Aim of the task
Print the lines of the data, starting with the first, up to and including the line where "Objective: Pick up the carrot" appears.

Data
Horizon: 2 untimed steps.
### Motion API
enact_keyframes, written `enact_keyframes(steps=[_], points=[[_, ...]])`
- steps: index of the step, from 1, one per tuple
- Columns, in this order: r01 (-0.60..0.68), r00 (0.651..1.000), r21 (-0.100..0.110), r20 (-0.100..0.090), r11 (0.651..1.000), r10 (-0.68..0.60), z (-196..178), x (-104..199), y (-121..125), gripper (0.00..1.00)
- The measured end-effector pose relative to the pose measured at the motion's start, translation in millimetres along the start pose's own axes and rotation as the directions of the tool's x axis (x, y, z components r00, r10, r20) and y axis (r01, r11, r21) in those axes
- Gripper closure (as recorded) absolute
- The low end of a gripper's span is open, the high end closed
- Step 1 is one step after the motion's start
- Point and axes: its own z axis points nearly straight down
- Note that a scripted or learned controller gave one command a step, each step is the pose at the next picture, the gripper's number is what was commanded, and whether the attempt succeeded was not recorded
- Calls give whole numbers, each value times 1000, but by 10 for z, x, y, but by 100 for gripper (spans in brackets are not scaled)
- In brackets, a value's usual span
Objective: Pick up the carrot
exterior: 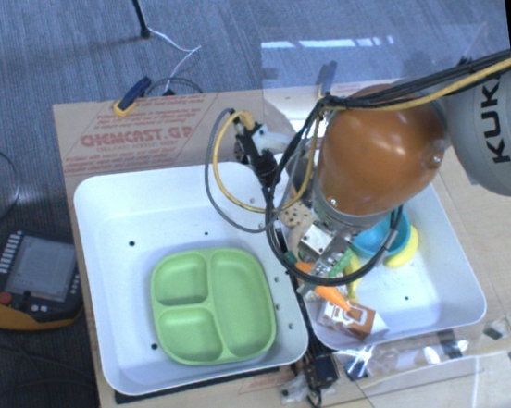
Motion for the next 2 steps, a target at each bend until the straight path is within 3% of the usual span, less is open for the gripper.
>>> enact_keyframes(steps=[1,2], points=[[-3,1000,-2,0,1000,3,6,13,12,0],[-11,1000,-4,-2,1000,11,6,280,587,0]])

Exercise result
Horizon: 2 untimed steps.
### Motion API
enact_keyframes, written `enact_keyframes(steps=[_], points=[[_, ...]])`
- steps: index of the step, from 1, one per tuple
- Columns, in this order: r01 (-0.60..0.68), r00 (0.651..1.000), r21 (-0.100..0.110), r20 (-0.100..0.090), r11 (0.651..1.000), r10 (-0.68..0.60), z (-196..178), x (-104..199), y (-121..125), gripper (0.00..1.00)
- The measured end-effector pose relative to the pose measured at the motion's start, translation in millimetres along the start pose's own axes and rotation as the directions of the tool's x axis (x, y, z components r00, r10, r20) and y axis (r01, r11, r21) in those axes
- Gripper closure (as recorded) absolute
- The low end of a gripper's span is open, the high end closed
- Step 1 is one step after the motion's start
- Point and axes: its own z axis points nearly straight down
- Note that a scripted or learned controller gave one command a step, each step is the pose at the next picture, the gripper's number is what was commanded, and whether the attempt succeeded was not recorded
- Calls give whole numbers, each value times 1000, but by 10 for z, x, y, but by 100 for gripper (spans in brackets are not scaled)
- In brackets, a value's usual span
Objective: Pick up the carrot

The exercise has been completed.